TEXTRIX: Latent Attribute Grid for Native Texture Generation and Beyond
Yifei Zeng, Yajie Bao, Jiachen Qian, Shuang Wu, Youtian Lin, Hao Zhu, Buyu Li, Feihu Zhang, Xun Cao, Yao Yao
TL;DR
<3-5 sentence high-level summary> TEXTRIX introduces a native 3D texture generation framework that operates directly in a sparse latent 3D attribute grid, bypassing multi-view fusion and UV-space seams. It combines a Sparse VAE with a Diffusion Transformer equipped with sparse latent conditioning to generate high-fidelity textures and to perform precise 3D segmentation, all within a unified native representation. The approach demonstrates state-of-the-art performance on texture generation and 3D part segmentation across complex meshes and supports extensibility to PBR materials. Ablation studies confirm the critical role of the sparse conditioning and the rendering-based training objectives in achieving high fidelity and coherent cross-view results.
Abstract
Prevailing 3D texture generation methods, which often rely on multi-view fusion, are frequently hindered by inter-view inconsistencies and incomplete coverage of complex surfaces, limiting the fidelity and completeness of the generated content.
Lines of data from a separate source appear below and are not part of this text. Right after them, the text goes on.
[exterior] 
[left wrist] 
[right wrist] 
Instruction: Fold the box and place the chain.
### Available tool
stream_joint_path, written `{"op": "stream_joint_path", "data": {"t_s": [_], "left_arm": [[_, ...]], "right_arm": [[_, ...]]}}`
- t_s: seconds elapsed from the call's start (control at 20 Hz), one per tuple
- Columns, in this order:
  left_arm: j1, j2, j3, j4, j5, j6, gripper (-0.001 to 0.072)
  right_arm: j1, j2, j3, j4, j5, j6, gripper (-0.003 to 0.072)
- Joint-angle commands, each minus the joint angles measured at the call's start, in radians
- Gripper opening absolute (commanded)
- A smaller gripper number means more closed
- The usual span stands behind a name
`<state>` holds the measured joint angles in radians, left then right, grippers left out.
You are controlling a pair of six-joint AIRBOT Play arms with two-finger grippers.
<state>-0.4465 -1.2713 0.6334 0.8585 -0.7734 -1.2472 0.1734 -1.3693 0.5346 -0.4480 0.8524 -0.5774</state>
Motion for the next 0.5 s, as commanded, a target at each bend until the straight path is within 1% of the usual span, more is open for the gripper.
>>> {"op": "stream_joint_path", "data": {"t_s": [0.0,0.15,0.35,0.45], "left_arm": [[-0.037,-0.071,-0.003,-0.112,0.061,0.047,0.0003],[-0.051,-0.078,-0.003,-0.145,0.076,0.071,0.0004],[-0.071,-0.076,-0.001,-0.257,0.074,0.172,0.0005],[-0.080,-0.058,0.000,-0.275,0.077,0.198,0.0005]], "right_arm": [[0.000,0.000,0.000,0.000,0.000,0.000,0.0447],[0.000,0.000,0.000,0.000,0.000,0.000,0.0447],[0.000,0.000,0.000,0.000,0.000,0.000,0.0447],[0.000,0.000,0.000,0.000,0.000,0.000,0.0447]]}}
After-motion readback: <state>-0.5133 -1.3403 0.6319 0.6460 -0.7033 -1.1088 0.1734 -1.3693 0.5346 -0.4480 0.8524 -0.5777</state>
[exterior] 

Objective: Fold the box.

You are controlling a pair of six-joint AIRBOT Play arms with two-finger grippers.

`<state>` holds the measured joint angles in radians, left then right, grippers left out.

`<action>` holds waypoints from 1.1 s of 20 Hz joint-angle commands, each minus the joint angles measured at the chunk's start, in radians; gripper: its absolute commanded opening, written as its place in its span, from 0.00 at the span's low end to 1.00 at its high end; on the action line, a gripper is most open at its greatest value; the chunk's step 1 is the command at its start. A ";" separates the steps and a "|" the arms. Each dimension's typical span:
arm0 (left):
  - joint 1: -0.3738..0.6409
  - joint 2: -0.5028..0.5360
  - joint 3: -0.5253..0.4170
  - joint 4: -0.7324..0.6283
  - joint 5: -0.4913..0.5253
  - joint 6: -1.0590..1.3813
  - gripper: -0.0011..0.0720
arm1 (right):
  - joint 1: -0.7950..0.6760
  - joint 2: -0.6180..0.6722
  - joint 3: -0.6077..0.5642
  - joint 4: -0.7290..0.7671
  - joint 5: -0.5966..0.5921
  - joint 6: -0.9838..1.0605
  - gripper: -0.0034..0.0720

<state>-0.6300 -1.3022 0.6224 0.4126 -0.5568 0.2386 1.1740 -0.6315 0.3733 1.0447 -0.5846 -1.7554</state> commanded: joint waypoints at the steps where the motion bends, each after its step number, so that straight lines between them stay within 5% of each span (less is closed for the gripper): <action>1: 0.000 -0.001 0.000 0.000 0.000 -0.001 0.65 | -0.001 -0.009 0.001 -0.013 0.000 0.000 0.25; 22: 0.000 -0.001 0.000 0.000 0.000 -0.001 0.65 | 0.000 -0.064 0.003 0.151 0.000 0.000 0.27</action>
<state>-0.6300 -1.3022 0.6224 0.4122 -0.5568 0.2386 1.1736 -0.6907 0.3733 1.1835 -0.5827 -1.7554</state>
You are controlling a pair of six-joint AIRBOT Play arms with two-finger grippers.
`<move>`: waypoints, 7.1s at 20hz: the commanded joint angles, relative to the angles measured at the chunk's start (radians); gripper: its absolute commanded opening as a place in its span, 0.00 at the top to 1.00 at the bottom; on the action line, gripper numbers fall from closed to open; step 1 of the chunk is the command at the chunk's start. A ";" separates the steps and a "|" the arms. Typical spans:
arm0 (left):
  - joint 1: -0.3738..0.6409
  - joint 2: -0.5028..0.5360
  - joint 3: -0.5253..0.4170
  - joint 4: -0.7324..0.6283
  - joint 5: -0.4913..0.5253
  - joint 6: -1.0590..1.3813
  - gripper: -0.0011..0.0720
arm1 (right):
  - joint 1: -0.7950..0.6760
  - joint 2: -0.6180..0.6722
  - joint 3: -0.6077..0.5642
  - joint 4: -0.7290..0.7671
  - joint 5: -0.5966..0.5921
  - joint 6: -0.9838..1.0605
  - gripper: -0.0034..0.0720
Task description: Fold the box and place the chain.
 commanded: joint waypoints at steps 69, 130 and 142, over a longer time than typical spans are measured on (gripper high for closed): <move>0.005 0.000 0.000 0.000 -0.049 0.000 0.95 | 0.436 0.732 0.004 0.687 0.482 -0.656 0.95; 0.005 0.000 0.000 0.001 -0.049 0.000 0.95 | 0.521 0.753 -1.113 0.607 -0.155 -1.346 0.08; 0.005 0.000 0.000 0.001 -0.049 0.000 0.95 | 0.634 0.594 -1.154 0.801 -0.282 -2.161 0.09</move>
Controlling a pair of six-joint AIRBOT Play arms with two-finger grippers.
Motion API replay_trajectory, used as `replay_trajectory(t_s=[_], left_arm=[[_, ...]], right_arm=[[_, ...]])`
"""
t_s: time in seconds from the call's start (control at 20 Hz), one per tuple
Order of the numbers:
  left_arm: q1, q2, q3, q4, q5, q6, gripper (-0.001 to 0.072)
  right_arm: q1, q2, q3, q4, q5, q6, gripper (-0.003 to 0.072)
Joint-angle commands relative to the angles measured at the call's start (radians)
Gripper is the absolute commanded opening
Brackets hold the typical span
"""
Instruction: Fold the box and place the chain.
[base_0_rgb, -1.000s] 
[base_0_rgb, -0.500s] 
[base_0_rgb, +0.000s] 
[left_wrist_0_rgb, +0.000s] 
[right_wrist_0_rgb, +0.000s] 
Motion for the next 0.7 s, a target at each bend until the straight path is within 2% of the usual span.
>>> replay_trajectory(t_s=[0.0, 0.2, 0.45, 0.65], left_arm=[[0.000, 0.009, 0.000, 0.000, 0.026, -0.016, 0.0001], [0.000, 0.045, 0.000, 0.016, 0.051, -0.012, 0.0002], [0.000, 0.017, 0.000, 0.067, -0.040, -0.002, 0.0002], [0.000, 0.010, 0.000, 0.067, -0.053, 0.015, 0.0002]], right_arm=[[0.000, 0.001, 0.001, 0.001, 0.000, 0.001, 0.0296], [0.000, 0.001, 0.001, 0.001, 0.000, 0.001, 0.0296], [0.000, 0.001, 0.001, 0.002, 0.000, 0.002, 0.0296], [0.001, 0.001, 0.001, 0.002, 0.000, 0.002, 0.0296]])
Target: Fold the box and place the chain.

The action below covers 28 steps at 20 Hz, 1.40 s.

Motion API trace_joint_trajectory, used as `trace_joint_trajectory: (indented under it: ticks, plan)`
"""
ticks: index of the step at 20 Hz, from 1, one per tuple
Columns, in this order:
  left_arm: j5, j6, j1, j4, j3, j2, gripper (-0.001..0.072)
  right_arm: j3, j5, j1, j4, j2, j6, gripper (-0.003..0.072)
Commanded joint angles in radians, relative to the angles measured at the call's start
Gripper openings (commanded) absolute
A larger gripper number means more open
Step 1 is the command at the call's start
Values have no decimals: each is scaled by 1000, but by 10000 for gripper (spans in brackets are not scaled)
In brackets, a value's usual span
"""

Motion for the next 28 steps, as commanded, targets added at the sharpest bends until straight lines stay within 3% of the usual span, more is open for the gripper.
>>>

To overcome these challenges, we introduce TEXTRIX, a native 3D attribute generation framework for high-fidelity texture synthesis and downstream applications such as precise 3D part segmentation. Our approach constructs a latent 3D attribute grid and leverages a Diffusion Transformer equipped with sparse attention, enabling direct coloring of 3D models in volumetric space and fundamentally avoiding the limitations of multi-view fusion. Built upon this native representation, the framework naturally extends to high-precision 3D segmentation by training the same architecture to predict semantic attributes on the grid. Extensive experiments demonstrate state-of-the-art performance on both tasks, producing seamless, high-fidelity textures and accurate 3D part segmentation with precise boundaries.